From the first line to the last, return the data exactly as it stands.

--- DATA SECTION ---

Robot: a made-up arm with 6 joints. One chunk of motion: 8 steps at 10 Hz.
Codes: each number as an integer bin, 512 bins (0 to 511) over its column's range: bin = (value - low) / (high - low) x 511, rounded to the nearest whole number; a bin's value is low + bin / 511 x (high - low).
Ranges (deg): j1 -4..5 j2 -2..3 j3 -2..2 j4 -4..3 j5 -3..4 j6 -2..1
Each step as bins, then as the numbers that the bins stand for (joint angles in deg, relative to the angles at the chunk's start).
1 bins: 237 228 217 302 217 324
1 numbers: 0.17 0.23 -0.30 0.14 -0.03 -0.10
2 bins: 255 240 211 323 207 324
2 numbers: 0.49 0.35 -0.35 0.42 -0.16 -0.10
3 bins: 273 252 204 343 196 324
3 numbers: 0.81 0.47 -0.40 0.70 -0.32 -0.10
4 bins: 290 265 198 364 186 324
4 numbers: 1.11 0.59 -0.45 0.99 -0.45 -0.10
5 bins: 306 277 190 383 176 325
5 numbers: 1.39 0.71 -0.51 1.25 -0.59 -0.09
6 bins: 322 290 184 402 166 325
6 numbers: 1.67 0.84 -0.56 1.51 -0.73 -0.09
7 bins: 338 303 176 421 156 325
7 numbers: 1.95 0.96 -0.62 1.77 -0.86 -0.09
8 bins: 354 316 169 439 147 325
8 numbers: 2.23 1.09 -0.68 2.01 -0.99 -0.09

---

### FINISHED EXERCISE
Robot: a made-up arm with 6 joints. One chunk of motion: 8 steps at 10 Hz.
Codes: each number as an integer bin, 512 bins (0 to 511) over its column's range: bin = (value - low) / (high - low) x 511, rounded to the nearest whole number; a bin's value is low + bin / 511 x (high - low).
Ranges (deg): j1 -4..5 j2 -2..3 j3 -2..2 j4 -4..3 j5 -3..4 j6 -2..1
Each step as bins, then as the numbers that the bins stand for (joint angles in deg, relative to the angles at the chunk's start).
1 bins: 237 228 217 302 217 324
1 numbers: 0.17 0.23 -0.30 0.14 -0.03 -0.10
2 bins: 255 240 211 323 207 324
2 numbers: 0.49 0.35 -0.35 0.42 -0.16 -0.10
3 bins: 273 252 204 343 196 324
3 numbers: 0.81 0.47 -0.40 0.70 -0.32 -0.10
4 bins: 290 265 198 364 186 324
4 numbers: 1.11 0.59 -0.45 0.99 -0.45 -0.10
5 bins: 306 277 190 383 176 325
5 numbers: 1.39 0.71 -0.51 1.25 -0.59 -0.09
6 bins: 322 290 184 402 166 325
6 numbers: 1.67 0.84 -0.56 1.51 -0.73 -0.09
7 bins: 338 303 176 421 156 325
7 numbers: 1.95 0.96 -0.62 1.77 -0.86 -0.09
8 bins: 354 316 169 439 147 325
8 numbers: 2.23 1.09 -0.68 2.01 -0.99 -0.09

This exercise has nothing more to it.